To ensure that businesses remit the right amount of tax, the government will conduct an early detection program through desk audit and transaction audit on the tax returns submitted by businesses for every taxable period. The GST audit team will conduct field audit on records and accounts of businesses to ensure there is no tax manipulation by businesses. Besides that, the GST risk assessment system, a computerized checking system, will trigger alerts relating to high risk cases.
Q9 Will the GST rate be increased in the near future like what has been done by the Singapore government?
The main objective of the government is to ensure the smooth and efficient implementation of the GST. The government has no plans to increase the GST rate like what has been done by the Singapore government. The government is concerned and always take into consideration the interest and welfare of the rakyat before making any policy changes. It is important to note that even though the sales tax was implemented since 1972, the rate has been increased only once in 1983, whilst the rate of service tax has never been increased since its introduction in 1975.
Q10 Are all goods and services subject to GST?
In principle, GST is imposed on all goods and services produced in the country including imports. However, certain basic foodstuff likes rice, sugar, flour, cooking oil, vegetable, fish and meat, eggs and essential services such as health and private education, public transportation, residential property and agricultural land are not subject to GST. Such exemption is to ensure that the lower income group is not burdened by GST.
Q11 Do I have to apply to Royal Malaysian Customs if I want to act as an agent for my overseas principal who is liable under the GST Act?
If an overseas principal is liable under the GST Act, he has to be registered through an agent appointed by him. Therefore, as a person appointed by the overseas principal, you must apply to RMC to be such agent. You need to submit supporting documents such as an authorized letter from the overseas principal. Upon such registration, you will be held accountable for GST liabilities and need to file returns on behalf of the overseas principal. You will also have to keep separate records for the non-resident. If you are a taxable person yourself, you must also register yourself separately.
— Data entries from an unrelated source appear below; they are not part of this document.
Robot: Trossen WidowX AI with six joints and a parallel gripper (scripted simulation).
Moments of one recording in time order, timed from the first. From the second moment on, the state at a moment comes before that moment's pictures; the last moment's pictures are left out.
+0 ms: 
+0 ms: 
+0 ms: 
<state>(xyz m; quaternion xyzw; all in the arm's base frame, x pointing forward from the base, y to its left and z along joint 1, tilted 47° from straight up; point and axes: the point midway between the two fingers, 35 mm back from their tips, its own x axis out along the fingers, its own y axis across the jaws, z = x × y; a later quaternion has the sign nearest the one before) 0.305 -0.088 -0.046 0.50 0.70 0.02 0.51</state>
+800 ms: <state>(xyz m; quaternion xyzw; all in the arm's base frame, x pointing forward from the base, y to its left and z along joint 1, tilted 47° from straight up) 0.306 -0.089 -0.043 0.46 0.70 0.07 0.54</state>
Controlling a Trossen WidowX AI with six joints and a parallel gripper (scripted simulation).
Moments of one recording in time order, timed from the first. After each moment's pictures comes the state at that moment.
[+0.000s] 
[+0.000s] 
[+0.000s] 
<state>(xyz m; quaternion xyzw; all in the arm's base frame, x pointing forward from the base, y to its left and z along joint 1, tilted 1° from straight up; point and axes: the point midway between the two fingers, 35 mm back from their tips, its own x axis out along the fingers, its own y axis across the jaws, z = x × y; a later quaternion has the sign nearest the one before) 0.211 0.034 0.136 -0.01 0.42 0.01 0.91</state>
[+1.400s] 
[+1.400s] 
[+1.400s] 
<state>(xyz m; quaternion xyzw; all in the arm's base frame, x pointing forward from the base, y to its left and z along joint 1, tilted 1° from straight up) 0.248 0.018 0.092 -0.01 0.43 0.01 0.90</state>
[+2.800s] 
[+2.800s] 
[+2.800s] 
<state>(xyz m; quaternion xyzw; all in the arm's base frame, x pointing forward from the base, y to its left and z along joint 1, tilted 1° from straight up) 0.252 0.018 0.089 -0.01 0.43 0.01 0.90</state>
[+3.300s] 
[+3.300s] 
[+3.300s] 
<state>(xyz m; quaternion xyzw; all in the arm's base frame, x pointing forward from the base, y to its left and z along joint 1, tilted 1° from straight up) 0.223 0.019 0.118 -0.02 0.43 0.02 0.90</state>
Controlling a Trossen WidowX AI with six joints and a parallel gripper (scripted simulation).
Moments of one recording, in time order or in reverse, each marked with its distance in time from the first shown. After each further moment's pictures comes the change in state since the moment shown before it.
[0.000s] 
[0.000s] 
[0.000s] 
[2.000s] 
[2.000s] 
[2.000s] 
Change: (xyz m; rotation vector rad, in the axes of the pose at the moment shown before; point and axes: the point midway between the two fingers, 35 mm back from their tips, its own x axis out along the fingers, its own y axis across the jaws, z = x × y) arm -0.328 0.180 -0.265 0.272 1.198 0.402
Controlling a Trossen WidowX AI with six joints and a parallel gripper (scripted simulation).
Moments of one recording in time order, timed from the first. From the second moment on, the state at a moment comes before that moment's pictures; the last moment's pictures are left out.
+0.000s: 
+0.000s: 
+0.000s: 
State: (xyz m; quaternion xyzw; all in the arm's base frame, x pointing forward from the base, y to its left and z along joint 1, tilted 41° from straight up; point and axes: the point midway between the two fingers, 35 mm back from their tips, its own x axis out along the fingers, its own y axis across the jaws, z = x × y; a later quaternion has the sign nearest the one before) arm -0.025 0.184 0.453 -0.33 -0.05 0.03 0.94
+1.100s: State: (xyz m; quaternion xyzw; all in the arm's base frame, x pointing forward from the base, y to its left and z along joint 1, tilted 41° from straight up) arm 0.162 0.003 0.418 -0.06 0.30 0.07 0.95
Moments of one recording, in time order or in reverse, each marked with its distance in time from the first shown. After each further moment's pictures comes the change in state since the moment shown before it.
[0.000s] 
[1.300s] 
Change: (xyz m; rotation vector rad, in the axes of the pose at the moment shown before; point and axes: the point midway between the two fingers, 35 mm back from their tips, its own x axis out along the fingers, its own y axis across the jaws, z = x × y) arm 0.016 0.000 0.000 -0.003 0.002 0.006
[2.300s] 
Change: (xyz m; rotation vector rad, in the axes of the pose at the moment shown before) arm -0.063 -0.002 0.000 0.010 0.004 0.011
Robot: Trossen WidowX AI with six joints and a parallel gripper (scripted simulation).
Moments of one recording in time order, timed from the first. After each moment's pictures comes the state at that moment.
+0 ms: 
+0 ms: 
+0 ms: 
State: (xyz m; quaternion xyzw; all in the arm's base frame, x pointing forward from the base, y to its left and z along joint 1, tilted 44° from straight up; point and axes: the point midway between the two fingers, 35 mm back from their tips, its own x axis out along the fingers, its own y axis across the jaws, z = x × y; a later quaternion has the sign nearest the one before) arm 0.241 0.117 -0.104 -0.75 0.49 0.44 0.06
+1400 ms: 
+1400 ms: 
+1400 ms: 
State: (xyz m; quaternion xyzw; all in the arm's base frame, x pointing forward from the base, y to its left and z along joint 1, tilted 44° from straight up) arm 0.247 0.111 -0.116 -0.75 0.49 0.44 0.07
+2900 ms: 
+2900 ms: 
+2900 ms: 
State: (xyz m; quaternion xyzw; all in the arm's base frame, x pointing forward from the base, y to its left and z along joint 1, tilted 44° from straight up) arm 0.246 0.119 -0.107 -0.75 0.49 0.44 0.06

Q12 How do I account for GST if my client has paid less than the amount of the progress claim?
If you issue a tax invoice equivalent to the value/ amount stated in the interim certificate, but is less than the amount stated in the progress claim, you may issue a debit note and account for GST.
Q13 What happens if a client does not pay after the tax invoice has been issued?
You can claim bad debts relief on the GST output tax paid in respect of taxable supplies. The GST portion of the bad deft can be recovered subject to certain conditions:
(a) The tax is already paid;
(b) You have not received any payment 6 months after the supply has been made, or the debtor has become insolvent; and
(c) Sufficient efforts have been made by you to recover the debt.
Q14 Do I have to make a formal claim to recover GST due to bad debt?
No, you only need to make an adjustment by increasing your input tax in your GST return after you have satisfied all the conditions for bad debt relief.
Q15 What types of export document to be kept?
All documents related to exportation must be kept for a period of seven years. Any failure to do so is an offence under GST Act 20XX. Documents that have to be kept are as follows:
(a)  Export declaration (K2)
(b)  Sales invoices
(c)   Bill of lading
(d)  Shipping note
(e)  Insurance note
(f)   Payment document, such as documentary credit, debit advice, bank statement, etc.
(g)  Debit and Credit note
(h)  Tally sheet from Port Authority (I)   Short ship/short landed certificate (j)   Other documents related to export.